→ Task item
Look through the records below and collect all lines that hold the string "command".

───── Data shown

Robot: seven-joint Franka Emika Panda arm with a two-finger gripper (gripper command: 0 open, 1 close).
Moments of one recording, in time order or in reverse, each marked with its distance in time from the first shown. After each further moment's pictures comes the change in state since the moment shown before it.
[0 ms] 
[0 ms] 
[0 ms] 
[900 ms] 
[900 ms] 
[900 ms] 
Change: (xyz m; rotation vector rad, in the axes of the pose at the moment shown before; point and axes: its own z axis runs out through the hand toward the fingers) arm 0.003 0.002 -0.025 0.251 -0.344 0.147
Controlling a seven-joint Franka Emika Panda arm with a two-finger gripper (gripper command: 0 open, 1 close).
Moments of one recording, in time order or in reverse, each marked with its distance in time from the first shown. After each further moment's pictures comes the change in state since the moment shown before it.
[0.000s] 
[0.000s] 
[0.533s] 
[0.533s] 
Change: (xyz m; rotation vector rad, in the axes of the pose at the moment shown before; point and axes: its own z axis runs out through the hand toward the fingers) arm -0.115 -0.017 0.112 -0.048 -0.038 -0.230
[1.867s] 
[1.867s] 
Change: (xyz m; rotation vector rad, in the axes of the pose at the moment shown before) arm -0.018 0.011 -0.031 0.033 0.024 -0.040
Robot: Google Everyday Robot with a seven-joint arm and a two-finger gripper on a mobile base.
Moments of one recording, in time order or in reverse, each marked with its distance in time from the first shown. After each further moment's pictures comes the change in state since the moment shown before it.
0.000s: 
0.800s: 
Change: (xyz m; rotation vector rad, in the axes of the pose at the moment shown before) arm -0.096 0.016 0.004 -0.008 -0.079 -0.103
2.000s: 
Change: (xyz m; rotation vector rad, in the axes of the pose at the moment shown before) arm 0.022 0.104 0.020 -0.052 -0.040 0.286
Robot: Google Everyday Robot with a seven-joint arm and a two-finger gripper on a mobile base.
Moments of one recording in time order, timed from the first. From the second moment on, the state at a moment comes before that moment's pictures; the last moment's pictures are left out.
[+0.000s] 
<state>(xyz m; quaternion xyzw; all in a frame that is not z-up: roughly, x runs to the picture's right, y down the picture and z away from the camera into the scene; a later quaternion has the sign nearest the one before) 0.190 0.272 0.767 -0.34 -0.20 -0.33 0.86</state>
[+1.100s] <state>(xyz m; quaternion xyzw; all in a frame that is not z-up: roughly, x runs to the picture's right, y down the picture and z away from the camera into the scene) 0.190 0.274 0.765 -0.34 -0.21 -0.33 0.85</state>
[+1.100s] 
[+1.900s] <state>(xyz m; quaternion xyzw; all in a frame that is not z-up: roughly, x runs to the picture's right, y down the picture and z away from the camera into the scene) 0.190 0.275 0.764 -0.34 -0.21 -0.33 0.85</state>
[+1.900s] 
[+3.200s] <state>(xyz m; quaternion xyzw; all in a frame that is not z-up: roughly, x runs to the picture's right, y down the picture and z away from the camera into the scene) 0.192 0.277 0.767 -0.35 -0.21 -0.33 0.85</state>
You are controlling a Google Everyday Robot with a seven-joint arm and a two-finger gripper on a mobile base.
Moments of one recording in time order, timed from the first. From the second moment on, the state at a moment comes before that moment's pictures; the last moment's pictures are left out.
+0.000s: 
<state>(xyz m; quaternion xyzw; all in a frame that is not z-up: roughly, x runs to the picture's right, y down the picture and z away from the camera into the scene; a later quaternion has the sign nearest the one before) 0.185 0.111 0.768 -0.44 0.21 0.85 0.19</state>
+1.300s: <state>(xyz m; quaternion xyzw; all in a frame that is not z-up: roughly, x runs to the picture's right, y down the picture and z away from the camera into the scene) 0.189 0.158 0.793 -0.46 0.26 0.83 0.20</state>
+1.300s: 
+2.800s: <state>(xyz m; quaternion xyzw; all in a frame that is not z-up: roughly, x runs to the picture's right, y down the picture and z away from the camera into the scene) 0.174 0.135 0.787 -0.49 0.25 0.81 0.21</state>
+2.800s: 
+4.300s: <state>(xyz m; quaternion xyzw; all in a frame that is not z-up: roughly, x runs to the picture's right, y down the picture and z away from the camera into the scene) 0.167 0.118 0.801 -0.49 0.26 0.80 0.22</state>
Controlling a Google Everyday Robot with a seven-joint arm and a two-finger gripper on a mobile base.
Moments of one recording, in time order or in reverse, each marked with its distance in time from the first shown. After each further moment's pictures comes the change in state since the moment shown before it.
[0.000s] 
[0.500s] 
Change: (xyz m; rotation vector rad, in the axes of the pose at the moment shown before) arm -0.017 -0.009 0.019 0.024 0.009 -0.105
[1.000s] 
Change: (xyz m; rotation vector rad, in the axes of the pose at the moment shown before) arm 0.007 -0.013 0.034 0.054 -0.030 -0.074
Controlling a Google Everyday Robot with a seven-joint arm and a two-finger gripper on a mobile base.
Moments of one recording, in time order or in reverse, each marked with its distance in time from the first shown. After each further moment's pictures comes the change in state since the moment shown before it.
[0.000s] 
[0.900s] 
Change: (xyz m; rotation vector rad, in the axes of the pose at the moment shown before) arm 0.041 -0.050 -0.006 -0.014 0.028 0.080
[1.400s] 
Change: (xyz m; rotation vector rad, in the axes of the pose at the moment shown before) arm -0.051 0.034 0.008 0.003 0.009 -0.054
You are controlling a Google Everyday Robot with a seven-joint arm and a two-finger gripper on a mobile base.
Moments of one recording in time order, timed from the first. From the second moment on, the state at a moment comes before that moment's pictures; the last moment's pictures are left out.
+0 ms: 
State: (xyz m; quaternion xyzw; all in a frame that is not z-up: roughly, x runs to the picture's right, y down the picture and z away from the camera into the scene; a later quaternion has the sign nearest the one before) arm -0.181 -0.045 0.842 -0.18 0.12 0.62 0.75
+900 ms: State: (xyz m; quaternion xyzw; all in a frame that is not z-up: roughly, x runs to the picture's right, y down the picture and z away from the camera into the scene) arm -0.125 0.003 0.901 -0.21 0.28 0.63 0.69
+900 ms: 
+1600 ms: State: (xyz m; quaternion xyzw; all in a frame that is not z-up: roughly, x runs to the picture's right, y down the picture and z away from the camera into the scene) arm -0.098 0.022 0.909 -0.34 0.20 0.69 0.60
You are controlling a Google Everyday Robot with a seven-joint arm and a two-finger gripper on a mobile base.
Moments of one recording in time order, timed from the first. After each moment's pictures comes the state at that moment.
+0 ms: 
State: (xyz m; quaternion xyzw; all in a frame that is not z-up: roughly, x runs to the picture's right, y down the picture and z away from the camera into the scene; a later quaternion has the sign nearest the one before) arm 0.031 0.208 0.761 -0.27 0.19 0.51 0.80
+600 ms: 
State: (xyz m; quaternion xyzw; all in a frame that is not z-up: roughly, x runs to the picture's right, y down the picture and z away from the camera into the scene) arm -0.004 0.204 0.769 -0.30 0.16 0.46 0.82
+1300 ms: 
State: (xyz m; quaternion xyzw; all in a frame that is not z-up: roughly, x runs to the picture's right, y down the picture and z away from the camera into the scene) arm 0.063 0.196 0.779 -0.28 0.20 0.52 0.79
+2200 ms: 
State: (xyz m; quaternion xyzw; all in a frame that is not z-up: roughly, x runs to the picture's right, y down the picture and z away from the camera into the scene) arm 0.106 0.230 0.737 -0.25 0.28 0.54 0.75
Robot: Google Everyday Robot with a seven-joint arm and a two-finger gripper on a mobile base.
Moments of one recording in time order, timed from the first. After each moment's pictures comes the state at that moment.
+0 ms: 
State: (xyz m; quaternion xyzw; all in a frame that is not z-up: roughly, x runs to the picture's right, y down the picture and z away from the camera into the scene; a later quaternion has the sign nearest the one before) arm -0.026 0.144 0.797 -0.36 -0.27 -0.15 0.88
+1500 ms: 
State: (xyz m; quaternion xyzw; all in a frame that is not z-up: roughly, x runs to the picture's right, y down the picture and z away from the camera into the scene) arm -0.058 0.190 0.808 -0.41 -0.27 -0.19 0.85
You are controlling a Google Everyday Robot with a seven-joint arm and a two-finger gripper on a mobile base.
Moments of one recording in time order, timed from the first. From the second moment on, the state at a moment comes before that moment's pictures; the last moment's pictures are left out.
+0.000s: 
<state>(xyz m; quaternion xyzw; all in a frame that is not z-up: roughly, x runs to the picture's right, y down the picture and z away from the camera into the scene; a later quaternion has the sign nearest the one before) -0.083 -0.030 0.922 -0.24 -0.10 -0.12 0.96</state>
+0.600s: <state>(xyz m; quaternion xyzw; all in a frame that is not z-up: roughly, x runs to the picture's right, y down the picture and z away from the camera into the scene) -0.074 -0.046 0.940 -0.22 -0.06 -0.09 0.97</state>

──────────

→ Answer for this exercise
Robot: seven-joint Franka Emika Panda arm with a two-finger gripper (gripper command: 0 open, 1 close).
Controlling a seven-joint Franka Emika Panda arm with a two-finger gripper (gripper command: 0 open, 1 close).

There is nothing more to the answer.